Intuition behind kernel is trivial implies homomorphism is injective. Let $G$ and $H$ be groups, and let $\pi : G \rightarrow H$ be a homomorphism. If $\pi$ is injective, then $\ker(\pi) = \{e_G\}$. If my understanding is correct, this is because identities are mapped to identities in a homomorphism, and if $\pi$ is injective, there is only one element in the preimage of $\{e_H\}$, namely $e_G$.
Does such an intuition exist as to explain why: if $\ker(\pi) = \{e_G\}$, then $\pi$ is injective? I can prove this symbolically, but I feel like I have no clue why this should be true.
 A: If two elements of $G$ map to the same thing, their ratio maps to the identity, and is therefore in the Kernel. This ratio is only $1$ (the identity) if they are equal.
A: It should not be surprising that if a homomorphism $\phi$ is injective, then its kernel is trivial. After all, injectivity requires that the preimage of every element of the image be unique. (And the homomorphism property requires that the preimage of the identity be the identity, in particular.)
It is the converse -- that the triviality of the kernel is sufficient for injectivity -- that is less obvious. Mark Bennett has given the core idea: symbolically, if $\phi(a)$ equals $\phi(b)$, then their (group) inverses are equal too, and thus
$$\phi(ab^{-1})=\phi(a)\phi(b^{-1})=\phi(a)\phi(b)^{-1}=e$$
The first and second steps of this calculation work only because of the homomorphism property of $\phi$. Now, if the kernel is trivial, we conclude that $ab^{-1}=e$, so $a=b$, and injectivity follows.

Here is a nonstandard but alternative way to think about this result; it is good for intuition and illustrates another Big Idea. Say a function $f$ is injective at $y$, an element of the image, if the preimage $f^{-1}(y)$ has only one element. This is a "local" property; a function might be injective at $y_1$ but not at $y_2$.
For general functions between sets, injectivity at a point is not sufficient to deduce global injectivity -- that is, injectivity at every point.

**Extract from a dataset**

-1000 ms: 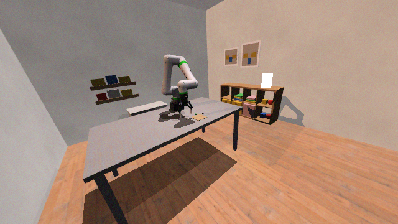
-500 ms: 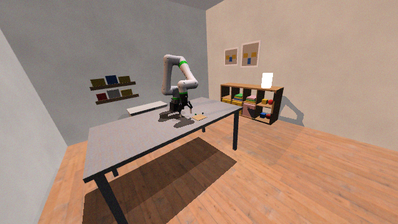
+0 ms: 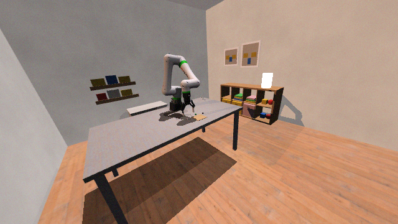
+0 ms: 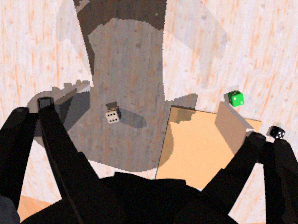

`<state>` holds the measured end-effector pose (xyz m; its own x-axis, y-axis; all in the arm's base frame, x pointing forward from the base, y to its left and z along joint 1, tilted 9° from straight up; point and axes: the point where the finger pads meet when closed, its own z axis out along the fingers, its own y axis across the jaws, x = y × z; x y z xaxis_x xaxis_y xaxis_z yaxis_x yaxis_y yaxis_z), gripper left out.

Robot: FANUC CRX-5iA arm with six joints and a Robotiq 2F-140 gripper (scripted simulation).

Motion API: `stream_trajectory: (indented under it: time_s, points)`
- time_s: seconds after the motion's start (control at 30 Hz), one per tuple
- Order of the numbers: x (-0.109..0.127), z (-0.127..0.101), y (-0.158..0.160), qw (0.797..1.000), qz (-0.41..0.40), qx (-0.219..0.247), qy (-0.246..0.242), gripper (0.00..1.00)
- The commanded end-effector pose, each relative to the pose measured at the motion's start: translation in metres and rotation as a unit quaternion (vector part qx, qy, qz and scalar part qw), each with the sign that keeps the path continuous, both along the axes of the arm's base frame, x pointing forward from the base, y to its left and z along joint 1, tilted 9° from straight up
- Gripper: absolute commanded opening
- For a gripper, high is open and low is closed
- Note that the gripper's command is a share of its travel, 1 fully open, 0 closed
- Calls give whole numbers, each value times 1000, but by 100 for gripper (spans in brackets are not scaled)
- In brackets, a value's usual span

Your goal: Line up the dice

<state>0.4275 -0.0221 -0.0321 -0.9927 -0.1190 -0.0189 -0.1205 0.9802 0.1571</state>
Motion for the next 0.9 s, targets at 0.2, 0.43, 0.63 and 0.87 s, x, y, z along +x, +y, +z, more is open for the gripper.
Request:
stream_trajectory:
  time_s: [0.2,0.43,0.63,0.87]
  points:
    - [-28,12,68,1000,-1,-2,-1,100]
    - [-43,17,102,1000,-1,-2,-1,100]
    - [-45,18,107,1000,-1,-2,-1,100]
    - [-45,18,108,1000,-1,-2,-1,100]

But if $f$ is a group homomorphism, not just a bare function between sets, then local injectivity at even a single point is sufficient to deduce global injectivity. The extra structure provided by the homomorphism allows us to parlay a local phenomenon into a global one.
This is a taste of a general class of "local-to-global" results that show how local phenomena can be used to deduce global structure.
A: Just note that the preimage set of a given image element is the coset of the kernel by any preimage element of the given image element. So, every preimage set is a singleton (namely the homomorphism is injective) if and only if the kernel is trivial.